Aim of the task: The word "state" occurs in some lines of the listing. Copy those lines.

** Supplied material follows **

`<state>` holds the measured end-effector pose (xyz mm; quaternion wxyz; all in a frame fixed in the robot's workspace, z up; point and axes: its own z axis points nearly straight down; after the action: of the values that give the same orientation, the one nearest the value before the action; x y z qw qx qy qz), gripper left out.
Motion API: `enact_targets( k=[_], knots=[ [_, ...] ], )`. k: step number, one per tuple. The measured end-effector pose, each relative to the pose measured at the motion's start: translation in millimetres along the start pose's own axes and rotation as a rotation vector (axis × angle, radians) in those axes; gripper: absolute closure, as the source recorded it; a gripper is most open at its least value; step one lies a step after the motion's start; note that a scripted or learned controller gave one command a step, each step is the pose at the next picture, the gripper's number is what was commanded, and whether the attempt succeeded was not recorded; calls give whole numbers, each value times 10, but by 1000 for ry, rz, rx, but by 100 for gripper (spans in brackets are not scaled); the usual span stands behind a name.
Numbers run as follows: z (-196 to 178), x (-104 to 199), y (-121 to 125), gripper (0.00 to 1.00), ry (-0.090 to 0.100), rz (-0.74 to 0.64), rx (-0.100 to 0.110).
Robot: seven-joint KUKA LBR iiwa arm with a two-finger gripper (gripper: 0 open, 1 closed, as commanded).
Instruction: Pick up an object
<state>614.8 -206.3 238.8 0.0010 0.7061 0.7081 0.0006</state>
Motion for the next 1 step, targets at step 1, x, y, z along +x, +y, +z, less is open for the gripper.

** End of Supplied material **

Written answer:
`<state>` holds the measured end-effector pose (xyz mm; quaternion wxyz; all in a frame fixed in the robot's workspace, z up; point and axes: its own z axis points nearly straight down; after the action: of the values that give the same orientation, the one nearest the value before the action; x y z qw qx qy qz), gripper left out.
<state>614.8 -206.3 238.8 0.0010 0.7061 0.7081 0.0006</state>

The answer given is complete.